The home may become an expandable, contractable prefabricated structure with removable rooms and collapsible walls, to adapt to the vagaries of familial and communal needs. "A biomimetic building would be made from local materials, minimizing the energy necessary to create it," the report explains, "and most of the materials deployed could be reused at the end of their life."
Work And The Workplace
Shifting demographics, a changing climate, emerging technologies and other factors — foreseen and unforeseen — will no doubt change the nature of the American workplace over the next 70 years. By the year 2080, the work year may not be 2080 hours. Telecommuting, teleconferencing, telemedicine, telemanufacturing — using advanced 3-D printers and other technologies — robotics, even personal teleportation, may render many offices, malls, retail stores, classrooms, athletic teams, hotels, restaurants, hospitals and other places of employment obsolete.
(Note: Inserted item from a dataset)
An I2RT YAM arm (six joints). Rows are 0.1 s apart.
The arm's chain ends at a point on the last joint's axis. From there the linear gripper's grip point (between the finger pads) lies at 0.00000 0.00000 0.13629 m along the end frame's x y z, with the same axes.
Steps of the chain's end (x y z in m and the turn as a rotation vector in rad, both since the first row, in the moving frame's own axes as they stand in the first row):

In 1940, according to The Associated Press, only 55 percent of homes with plumbing had what the Census Bureau deemed a "complete system," that is, hot and cold running water, a flushable toilet and a bathtub or shower. By 2010, 99 percent of the houses in America had complete systems.
Come 2080, however, water may likely be very scarce in some parts of the United States. "As global temperatures rise over the next seven decades," Discover Magazine reported in 2011, "subtropical regions like the American Southwest will get drier, while more northern areas, including much of Canada, will get wetter."
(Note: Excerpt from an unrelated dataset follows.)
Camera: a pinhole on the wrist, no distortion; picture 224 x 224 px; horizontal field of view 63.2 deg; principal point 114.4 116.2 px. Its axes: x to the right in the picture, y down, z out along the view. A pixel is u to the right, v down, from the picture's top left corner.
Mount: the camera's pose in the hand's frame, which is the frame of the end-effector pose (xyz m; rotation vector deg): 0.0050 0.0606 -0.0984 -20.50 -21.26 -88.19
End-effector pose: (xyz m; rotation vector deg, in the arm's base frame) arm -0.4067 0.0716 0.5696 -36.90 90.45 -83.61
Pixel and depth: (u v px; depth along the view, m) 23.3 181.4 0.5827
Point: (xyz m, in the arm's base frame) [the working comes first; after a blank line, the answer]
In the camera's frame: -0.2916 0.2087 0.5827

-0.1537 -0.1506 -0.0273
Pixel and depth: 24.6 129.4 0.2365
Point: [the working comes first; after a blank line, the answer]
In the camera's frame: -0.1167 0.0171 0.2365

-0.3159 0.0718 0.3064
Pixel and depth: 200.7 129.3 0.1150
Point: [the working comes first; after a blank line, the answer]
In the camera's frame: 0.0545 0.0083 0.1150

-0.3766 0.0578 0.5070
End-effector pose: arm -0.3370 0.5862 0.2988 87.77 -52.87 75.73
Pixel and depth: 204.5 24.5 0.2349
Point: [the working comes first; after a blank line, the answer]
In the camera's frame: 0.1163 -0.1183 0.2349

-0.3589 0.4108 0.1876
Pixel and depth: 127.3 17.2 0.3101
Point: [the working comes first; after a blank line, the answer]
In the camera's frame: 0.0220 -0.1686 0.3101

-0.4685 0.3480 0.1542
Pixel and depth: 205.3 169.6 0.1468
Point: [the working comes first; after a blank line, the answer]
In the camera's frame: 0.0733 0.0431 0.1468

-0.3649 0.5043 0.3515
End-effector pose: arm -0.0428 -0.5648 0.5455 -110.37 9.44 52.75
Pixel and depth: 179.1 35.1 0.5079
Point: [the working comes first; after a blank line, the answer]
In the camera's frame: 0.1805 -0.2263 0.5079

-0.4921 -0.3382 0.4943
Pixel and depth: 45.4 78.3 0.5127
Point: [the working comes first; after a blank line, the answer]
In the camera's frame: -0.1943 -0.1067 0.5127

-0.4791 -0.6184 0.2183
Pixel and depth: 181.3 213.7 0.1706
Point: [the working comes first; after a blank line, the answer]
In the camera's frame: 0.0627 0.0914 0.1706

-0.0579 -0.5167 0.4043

But even in the Northeastern U.S., the magazine reports, water supplies may change radically because of fierce but fewer rainstorms, and longer periods of drought. "Water suppliers should be thinking hard about managing these extremes," water resources engineer Casey Brown of the University of Massachusetts, Amherst told Discover. "It will only get worse."
So when it comes to complete plumbing systems in American homes, the statistics for 2080 could look more like 1940 than 2010.
Additional Questions For The 2080 Census
And when it comes to fashioning future census forms, what will the 2080 census questionnaire look like? In 1940, the Census Bureau reports, most people who participated in the census were asked 65 questions — 34 about population and 31 about housing. By 2010, every household in America was asked just 10 questions.
No telling how many questions will be asked 68 years from now, but the Census Bureau is already looking toward the future. "We work on the questions years ahead," says the bureau's public affairs specialist Victoria R. Glasier.
So in the spirit of time travel, we offer the bureau a few more possible questions inspired by James Dator and his students, who in turn were inspired by futurists such as Ian Pearson and Frank W. Sudia:
--Do you consider yourself to be a:
a) Homo sapiens (natural human being)?
b) Homo cyberneticus (mostly human with some external cybernetic enhancements)?
c) Homo hybridus (mostly human with some genetic enhancements)?
d) Homo machinus (slightly human but mostly machine)?
--How many times have you changed your sex? What categories have you experienced?
--How do you generate your own nutrient and energy supplies?
--If you do not have a biophysical domicile, where would you say "you" usually are?
Regardless of where "you" are, thank you for your participation in the 2080 census. Remember: You cannot know your planetary alliance, unless your planetary alliance knows you.